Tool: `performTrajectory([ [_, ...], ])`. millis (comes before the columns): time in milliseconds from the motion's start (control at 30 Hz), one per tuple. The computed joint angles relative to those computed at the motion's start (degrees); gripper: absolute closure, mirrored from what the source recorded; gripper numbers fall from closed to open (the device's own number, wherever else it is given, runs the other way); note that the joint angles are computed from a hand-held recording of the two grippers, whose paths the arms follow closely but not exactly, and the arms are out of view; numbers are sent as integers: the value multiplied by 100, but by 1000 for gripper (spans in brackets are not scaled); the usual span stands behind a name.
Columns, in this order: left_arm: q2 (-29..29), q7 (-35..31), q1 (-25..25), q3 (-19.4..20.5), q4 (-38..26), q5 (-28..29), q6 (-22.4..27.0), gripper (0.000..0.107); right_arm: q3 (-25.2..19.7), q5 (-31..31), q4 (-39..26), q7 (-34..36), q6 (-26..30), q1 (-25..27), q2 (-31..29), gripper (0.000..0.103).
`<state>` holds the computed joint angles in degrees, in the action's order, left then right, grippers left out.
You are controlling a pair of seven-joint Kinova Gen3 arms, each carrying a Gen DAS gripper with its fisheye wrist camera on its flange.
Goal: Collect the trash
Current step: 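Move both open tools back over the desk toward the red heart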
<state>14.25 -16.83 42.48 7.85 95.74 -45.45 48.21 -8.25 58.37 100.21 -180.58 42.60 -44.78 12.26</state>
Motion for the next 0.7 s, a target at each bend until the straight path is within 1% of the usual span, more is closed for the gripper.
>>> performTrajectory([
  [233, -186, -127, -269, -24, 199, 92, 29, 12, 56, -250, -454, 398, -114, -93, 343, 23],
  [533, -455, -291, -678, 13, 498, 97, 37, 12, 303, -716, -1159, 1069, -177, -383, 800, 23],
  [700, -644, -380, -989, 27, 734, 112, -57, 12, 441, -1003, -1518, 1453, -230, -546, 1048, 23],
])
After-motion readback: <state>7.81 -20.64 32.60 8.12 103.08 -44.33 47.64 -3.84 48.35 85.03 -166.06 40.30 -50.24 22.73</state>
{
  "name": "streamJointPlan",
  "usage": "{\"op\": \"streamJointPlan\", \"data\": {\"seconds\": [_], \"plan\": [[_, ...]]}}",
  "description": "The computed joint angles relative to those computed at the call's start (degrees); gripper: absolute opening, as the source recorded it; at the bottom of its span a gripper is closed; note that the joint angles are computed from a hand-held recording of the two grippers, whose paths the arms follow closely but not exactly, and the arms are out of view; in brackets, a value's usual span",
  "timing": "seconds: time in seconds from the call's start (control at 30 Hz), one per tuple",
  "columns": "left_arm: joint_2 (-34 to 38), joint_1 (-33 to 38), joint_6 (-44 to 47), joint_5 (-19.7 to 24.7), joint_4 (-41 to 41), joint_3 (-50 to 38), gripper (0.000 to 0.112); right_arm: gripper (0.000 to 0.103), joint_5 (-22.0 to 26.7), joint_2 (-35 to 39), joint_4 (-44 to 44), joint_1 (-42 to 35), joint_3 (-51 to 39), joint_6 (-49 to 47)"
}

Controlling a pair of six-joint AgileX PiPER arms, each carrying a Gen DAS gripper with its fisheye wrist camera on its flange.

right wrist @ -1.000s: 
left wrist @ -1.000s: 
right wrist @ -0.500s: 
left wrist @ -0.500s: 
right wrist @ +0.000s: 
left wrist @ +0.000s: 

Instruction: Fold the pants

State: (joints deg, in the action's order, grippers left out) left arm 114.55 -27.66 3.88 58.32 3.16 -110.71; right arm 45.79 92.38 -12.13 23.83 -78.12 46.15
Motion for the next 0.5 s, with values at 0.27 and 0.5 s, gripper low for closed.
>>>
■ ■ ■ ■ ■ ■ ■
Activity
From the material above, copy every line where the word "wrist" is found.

Written reply
You are controlling a pair of seven-joint Kinova Gen3 arms, each carrying a Gen DAS gripper with its fisheye wrist camera on its flange.
Controlling a pair of six-joint AgileX PiPER arms, each carrying a Gen DAS gripper with its fisheye wrist camera on its flange.
right wrist @ -1.000s: 
left wrist @ -1.000s: 
right wrist @ -0.500s: 
left wrist @ -0.500s: 
right wrist @ +0.000s: 
left wrist @ +0.000s: 

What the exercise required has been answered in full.